AI: This book was published by Zhang San in 2018...
(Actually this book doesn't exist)

Causes:

Model “predicts next word,” not “queries database”
Training data has noise

Mitigation Methods:

RAG: provide real documents
Lower Temperature: reduce randomness
Prompt Constraints: “If you don’t know, say ‘I don’t know’”
Cite Sources: require model to cite evidence

How to Learn These Concepts?

1. Layered Learning

Week 1: Token, Context, Prompt, Temperature (write some prompts and play)

Week 2: Embedding, RAG, Vector Database (make simple Q&A system)

Week 3: Function Calling, Agent (let AI call weather API)

Week 4: Fine-tuning, Quantization (fine-tune a small model)

2. Hands-on Practice

Project Suggestions:

Week 1: Personal knowledge base Q&A (RAG)
Week 2: Multi-tool AI assistant (Function Calling)
Week 3: Code generator (Few-shot + CoT)
Week 4: Fine-tune a customer service bot

3. Follow Cutting Edge

Must Read:

Anthropic Blog
OpenAI Cookbook
HuggingFace Blog
Papers with Code

Communities:

Reddit: r/LocalLLaMA, r/MachineLearning
Twitter: AI researcher accounts
Discord: LangChain, LlamaIndex

Conclusion

These 30 concepts are the “periodic table” of AI engineering.

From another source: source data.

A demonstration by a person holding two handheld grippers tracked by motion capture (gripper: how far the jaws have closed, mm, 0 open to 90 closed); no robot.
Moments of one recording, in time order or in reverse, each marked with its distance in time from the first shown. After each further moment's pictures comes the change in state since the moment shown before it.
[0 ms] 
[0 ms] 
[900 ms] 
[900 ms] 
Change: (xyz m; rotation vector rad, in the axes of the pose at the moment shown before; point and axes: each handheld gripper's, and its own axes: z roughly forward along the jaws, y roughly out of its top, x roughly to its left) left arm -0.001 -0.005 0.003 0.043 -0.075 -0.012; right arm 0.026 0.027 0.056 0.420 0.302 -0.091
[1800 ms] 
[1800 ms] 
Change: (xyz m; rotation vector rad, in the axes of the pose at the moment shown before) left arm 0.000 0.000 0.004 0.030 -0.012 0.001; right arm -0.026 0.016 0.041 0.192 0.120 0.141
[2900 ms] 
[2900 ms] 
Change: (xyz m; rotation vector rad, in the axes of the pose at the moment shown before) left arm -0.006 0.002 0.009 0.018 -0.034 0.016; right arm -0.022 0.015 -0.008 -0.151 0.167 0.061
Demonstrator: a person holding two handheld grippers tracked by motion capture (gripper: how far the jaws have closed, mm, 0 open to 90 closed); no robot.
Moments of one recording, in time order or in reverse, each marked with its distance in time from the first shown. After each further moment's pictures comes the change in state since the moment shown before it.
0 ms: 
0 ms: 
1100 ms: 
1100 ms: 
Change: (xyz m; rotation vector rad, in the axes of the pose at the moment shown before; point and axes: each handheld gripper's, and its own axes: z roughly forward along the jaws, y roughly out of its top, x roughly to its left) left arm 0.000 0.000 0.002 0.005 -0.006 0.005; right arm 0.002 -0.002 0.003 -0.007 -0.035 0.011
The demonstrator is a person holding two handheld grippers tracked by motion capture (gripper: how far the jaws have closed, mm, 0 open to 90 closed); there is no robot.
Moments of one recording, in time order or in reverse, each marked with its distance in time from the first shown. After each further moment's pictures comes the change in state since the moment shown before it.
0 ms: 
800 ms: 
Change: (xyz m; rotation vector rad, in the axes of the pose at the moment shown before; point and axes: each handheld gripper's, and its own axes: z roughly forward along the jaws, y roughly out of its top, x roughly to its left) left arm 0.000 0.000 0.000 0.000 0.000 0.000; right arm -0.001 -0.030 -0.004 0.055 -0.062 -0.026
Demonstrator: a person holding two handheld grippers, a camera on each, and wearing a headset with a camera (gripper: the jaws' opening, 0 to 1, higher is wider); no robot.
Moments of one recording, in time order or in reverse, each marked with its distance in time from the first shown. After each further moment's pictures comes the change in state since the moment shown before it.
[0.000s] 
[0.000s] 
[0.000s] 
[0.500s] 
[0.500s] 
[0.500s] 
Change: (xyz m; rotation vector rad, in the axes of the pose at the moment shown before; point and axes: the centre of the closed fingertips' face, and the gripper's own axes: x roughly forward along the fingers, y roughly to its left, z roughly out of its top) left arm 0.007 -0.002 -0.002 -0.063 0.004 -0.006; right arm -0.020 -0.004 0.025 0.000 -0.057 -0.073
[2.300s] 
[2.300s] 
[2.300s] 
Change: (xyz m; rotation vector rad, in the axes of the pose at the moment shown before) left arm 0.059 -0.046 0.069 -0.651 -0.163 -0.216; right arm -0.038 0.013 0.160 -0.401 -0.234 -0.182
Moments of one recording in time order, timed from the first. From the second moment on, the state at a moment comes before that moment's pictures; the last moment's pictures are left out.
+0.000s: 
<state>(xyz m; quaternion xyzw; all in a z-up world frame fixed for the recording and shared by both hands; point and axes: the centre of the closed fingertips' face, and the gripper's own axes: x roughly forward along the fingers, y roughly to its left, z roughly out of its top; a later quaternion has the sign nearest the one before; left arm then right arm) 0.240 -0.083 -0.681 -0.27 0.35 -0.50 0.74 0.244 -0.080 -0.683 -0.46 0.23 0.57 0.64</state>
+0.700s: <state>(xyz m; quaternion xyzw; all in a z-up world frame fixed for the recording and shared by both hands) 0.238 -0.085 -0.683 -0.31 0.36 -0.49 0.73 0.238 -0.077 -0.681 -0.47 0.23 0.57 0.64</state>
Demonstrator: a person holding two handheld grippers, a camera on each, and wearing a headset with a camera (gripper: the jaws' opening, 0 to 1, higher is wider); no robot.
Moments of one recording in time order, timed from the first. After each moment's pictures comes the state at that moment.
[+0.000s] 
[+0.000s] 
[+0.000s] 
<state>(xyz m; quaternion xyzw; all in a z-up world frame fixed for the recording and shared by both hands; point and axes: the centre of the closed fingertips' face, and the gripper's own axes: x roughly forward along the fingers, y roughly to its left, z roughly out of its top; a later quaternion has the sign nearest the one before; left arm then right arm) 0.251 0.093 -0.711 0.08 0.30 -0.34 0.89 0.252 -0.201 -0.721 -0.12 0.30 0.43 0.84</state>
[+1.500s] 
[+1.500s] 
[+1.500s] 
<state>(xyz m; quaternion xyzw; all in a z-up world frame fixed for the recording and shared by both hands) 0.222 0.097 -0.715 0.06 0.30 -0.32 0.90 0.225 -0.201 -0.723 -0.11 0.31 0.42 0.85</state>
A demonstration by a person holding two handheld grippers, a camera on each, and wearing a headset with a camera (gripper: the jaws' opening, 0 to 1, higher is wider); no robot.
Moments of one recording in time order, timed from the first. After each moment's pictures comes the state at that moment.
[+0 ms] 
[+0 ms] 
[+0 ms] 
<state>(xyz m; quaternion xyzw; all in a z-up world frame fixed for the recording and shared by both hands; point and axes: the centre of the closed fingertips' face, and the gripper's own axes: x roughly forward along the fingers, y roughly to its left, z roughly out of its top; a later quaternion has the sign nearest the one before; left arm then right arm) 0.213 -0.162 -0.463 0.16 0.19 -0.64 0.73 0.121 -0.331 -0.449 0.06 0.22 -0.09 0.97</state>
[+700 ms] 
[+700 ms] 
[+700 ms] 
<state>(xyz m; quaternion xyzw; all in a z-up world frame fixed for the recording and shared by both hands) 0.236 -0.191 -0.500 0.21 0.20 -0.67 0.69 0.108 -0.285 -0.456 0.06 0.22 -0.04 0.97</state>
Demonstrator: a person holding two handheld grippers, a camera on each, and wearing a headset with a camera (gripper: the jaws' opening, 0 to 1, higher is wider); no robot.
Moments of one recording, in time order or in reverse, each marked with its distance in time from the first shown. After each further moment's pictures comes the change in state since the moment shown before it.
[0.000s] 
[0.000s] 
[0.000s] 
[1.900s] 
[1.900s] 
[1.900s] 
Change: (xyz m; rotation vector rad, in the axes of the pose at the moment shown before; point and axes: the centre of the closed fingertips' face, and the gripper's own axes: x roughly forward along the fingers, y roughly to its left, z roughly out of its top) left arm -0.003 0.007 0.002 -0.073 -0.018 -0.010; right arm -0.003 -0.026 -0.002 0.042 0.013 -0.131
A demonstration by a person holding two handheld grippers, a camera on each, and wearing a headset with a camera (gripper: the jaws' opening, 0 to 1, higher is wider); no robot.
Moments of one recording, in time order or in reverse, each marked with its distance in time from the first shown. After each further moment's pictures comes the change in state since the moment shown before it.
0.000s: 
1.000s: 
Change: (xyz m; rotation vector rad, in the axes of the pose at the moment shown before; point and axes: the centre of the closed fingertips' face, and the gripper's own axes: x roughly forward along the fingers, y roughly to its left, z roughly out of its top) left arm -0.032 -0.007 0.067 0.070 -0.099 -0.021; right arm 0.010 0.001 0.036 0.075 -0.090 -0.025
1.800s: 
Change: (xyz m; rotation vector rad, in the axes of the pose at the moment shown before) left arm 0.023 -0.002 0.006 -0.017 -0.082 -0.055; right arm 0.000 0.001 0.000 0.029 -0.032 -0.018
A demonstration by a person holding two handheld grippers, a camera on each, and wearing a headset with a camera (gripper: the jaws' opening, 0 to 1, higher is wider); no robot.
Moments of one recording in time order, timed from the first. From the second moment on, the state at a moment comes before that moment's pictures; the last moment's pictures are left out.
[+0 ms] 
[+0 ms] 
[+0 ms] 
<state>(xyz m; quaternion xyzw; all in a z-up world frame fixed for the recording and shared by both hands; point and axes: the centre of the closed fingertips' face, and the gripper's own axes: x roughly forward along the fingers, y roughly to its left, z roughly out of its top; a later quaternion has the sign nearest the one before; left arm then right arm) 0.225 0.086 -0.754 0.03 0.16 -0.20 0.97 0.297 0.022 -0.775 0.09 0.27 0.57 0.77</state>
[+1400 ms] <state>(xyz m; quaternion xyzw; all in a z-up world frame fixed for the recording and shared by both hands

You don’t need to learn them all at once. But knowing they exist, their relationships, and where they’re used lets you quickly pinpoint issues when encountering problems.

Remember two points:

Concepts are static, applications are dynamic. Don’t memorize definitions, understand scenarios.
AI technology iterates rapidly. Today’s best practices may be outdated in six months. Keep learning, embrace change.

Now, choose a concept that interests you and try it hands-on.

The best way to understand AI is to work with AI.